In a way, I am thankful for the partial failure of the syntheses of high silicon: aluminium ratio merlinoites in my research project. Not only because it gives me a much-needed topic for a blog post, but because it presents an interesting conundrum.
The partial failure I am alluding to is that every synthesis I have performed so far, regardless of precursor or method employed, has an impurity. The same impurity. Impurities are a fact of life in chemistry, and for the purposes of our experiments, having a few minor impurities in each sample is insignificant. Gloves get dirty, glassware gets dusty, spatulas are never fully clean – even breathing on your sample can introduce trace impurities. Moreover, the experiments we are interested in are not affected by impurities provided they don’t affect the adsorption of carbon dioxide.
Impurities become interesting, however, when as in this case a series of samples using different apparatus and different materials, prepared on different days, end up with a common impurity. This tells us that it is likely not the random process of physical contamination, but a consequence of our method itself that leads to the impurity we find. Suddenly, finding such an impurity turns from an annoyance to a point of great interest. What is this stuff, and why am I so good at making it by accident?
At this point it is probably pertinent to briefly explain the technique by which this persistent impurity has been identified: Powder X-Ray Diffraction (PXRD or just XRD). The technique uses diffraction of X-rays (that is, the spreading of a wave around an obstacle) and subsequent interference of these diffracted waves to elucidate the regular and highly symmetric structures of crystalline solids. This is by virtue of the fact that different spacings of planes (termed Miller planes) within a crystal structure will cause constructive interference of diffracted rays at different angles, related to the plane spacing by Bragg’s Law. Diffracted waves interfere with each other based on the spacing of different sets of planes, which sets their phase difference. Without overcomplicating, essentially by firing X-rays at a sample and recording the angles they are detected (and not detected) at relative to the incident angle, different crystal structures can be very accurately identified.
Numerous databases exist which between them contain the diffraction pattern fingerprints of practically every reported crystal structure. Identifying an impurity should then be as simple as matching one of these patterns to the experimental data. If only. The issue is that superposing two patterns of the intended material and an impurity (or impurities), until it matches the experimental data is somewhat of an idealisation, since it neglects any interactions between X-rays diffracted off the planes in different phases within your sample. Even then, what you identify could well be a new phase not identified before.

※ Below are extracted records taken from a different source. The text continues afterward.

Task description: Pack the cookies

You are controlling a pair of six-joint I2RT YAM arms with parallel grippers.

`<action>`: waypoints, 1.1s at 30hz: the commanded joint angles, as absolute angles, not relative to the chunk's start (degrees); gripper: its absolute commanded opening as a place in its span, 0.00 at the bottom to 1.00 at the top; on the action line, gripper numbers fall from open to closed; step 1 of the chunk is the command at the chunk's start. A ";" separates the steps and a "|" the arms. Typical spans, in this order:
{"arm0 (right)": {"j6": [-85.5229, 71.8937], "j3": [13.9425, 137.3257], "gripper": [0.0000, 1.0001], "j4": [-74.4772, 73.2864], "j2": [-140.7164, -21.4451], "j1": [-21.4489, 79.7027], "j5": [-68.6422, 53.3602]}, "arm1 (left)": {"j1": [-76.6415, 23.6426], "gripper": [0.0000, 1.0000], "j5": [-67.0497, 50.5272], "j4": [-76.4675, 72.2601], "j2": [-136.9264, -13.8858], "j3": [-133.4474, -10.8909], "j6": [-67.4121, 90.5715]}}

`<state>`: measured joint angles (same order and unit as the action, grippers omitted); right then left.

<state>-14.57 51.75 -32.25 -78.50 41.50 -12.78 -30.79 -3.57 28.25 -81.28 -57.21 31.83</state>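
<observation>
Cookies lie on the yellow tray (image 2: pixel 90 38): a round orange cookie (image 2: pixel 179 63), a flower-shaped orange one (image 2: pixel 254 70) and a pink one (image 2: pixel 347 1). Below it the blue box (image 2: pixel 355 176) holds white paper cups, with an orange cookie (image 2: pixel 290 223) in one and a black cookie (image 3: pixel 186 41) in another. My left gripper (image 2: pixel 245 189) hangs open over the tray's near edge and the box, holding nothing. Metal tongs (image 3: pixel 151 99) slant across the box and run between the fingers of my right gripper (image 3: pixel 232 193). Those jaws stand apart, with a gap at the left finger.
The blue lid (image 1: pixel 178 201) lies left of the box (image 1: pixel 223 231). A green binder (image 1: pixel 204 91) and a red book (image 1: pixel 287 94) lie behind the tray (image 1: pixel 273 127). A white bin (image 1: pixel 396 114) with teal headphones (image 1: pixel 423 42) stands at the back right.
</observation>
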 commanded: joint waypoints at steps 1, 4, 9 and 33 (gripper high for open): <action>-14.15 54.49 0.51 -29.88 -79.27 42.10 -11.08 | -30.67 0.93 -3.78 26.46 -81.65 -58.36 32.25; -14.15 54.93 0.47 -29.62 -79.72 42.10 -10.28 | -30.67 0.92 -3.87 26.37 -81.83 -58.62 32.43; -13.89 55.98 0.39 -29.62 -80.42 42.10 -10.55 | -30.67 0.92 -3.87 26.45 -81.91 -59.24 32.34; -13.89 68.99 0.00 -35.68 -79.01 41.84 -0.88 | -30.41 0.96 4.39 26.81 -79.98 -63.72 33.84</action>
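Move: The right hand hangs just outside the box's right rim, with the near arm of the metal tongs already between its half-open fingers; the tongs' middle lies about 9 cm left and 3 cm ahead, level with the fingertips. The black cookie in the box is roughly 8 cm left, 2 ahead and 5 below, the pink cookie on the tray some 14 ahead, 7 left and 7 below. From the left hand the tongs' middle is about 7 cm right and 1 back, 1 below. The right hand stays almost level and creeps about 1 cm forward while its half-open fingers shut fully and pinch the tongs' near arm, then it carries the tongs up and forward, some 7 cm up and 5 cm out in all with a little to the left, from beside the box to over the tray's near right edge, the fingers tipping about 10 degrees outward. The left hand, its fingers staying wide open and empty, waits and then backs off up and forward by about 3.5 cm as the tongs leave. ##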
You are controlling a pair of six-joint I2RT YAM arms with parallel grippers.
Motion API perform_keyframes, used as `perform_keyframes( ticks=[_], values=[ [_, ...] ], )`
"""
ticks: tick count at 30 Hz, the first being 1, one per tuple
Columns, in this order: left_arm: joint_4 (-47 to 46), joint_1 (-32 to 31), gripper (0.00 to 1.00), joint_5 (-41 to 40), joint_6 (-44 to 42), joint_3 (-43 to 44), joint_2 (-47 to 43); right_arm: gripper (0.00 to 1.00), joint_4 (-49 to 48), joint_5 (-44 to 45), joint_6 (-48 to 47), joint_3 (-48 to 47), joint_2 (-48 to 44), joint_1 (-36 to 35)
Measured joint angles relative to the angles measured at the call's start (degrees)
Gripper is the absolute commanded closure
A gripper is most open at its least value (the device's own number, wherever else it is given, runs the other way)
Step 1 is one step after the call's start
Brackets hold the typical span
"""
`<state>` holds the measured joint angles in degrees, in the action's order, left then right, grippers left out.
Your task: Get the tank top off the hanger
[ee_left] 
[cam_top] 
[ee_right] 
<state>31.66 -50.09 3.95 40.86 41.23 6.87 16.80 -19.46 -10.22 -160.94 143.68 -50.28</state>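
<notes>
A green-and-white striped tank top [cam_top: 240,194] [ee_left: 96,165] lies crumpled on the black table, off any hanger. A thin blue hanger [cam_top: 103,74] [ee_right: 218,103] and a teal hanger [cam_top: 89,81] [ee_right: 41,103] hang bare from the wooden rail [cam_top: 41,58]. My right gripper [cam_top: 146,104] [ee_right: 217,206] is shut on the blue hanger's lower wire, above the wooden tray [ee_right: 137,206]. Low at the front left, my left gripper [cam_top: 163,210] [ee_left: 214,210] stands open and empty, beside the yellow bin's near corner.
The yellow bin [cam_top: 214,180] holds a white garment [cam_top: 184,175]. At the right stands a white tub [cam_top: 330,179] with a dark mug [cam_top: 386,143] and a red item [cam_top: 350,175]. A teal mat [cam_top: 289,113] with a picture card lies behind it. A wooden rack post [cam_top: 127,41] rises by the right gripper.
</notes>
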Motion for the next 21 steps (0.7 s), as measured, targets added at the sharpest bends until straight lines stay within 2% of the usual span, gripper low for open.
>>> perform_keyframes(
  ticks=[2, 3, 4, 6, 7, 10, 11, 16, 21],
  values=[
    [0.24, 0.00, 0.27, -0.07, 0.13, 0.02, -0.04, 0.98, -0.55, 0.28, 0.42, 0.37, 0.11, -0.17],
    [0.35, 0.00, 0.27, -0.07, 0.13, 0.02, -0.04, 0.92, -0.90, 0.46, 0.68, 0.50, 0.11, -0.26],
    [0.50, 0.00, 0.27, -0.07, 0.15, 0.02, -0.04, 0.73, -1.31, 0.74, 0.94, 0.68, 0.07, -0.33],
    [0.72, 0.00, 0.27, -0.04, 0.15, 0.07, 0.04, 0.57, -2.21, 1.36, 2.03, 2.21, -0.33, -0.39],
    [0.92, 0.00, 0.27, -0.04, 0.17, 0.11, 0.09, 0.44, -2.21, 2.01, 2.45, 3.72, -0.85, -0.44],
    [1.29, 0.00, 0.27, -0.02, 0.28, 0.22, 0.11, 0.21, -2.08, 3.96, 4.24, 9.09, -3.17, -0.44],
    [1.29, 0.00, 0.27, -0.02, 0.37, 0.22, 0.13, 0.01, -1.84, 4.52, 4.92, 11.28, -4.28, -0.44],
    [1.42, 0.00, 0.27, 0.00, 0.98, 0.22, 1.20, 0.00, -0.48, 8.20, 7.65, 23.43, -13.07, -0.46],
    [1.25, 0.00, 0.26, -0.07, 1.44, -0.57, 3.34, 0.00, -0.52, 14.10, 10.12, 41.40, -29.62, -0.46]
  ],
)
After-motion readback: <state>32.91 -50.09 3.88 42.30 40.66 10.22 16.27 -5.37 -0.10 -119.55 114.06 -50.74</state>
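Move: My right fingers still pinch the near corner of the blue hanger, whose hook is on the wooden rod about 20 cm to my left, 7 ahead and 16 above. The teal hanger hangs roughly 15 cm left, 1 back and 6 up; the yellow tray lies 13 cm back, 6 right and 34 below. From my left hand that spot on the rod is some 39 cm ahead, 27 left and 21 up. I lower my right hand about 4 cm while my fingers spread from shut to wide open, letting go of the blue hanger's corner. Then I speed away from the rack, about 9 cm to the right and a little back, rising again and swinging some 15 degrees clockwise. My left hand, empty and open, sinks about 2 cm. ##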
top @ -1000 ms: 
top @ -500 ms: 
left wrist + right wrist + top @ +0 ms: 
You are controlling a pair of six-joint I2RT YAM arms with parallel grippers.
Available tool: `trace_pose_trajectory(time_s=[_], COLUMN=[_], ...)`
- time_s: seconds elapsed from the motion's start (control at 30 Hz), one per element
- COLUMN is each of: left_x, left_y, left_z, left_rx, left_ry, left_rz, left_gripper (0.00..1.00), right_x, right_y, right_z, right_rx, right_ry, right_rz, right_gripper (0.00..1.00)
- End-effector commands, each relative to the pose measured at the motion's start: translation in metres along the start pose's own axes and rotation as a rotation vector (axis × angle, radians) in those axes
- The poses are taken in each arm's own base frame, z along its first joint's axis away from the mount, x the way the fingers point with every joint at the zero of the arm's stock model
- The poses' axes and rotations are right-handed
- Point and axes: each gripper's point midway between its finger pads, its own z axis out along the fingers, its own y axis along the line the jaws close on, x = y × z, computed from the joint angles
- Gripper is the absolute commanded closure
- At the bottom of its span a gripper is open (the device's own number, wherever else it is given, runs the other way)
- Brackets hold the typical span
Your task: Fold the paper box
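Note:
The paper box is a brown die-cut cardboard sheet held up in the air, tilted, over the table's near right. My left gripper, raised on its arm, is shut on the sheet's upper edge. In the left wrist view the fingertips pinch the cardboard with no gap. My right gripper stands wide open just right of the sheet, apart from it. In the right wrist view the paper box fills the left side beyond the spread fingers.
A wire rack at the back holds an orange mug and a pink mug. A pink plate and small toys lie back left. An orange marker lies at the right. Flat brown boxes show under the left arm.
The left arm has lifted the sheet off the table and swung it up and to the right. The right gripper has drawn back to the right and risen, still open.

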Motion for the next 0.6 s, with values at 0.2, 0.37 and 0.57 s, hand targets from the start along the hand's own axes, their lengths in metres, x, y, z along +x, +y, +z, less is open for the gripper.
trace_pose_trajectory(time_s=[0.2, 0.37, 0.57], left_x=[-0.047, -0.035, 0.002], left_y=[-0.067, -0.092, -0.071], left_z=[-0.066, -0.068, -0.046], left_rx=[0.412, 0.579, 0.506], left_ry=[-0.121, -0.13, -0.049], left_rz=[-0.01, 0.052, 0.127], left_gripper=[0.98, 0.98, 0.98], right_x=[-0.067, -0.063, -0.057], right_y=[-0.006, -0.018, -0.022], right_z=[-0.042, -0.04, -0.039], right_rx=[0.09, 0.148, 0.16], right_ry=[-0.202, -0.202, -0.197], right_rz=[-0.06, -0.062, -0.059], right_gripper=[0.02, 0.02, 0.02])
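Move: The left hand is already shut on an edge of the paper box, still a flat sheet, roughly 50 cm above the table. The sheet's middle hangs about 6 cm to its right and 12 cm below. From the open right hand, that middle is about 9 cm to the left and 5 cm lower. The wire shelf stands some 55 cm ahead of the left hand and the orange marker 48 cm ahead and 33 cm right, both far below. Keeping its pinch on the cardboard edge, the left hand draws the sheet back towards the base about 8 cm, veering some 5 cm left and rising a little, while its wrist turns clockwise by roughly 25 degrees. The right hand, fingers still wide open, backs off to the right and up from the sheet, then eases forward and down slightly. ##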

So, the scene is set – enter stage left a small but noticeable peak in all my diffraction patterns at 2θ = 7.53°. A peak which matches, as far as I am aware, a grand total of zero known aluminosilicate crystal structures. It may well be something entirely new. How exciting!
Cruelly, science won’t allow me to celebrate my incredible discovery until I have garnered even the faintest idea of what it might be. A similar peak has been reported in the diffraction pattern of barium titanate (BaTiO3) – not much use for identifying an impurity from a synthesis using no barium or titanium compounds. The peak lies between the expected first peak from MCM-61 and UTD-1: two different zeolites with very different structures and syntheses to the intended product, merlinoite. None of the other peaks expected from either of these frameworks are seen in my experimental XRD patterns. The peak also doesn’t match any found in the XRD patterns of any of the precursors used, and even if it did this would not explain why it is present in every single sample. It also doesn’t match any that might be expected from the lining of the plates used to run the samples, or anything else which should have been there. The case has seemingly gone cold.
What else could it be? This is the question which haunts my every waking moment. Short of that, it certainly always occupies a part of my mind. More so than worrying about the culprit, I am torn by on the one hand my worry that obsessing over this impurity constitutes wandering off on an irrelevant tangent, and on the other hand my strong conviction that every result is worth investigating.
After all, many of science’s greatest discoveries were made by accident by people who got side-tracked from what they were meant to be doing – X-rays, penicillin, radioactivity, and the cosmic microwave background are all examples. I haven’t quite reached the point of delusion necessary to compare my potential identification of a minor unexpected XRD peak at 7.53° to these era-defining scientific breakthroughs. However, I am curious enough to pursue this unplanned line of enquiry, hopefully leading to my own miniature discovery – even if that discovery is just confirmation that I’m rubbish at making merlinoites.
The peak at 7.53° corresponds to a very widely spaced plane, and as such must arise from a non-microporous phase within the sample. This alone is grounds to dismiss it: such a phase is highly unlikely to be capable of any appreciable gas adsorption, and so will not change the outcome of any adsorption experiments run on the samples. The sensible thing to do is to cast this impurity aside.
However, we all know there is no greater pleasure than studying what you’re not meant to be studying. The feeling that solving this conundrum amounts to nothing but scratching a curious itch of no practical value is a crucial part of its appeal. I look forward to spending many more hours pondering the origins of my now beloved impurity.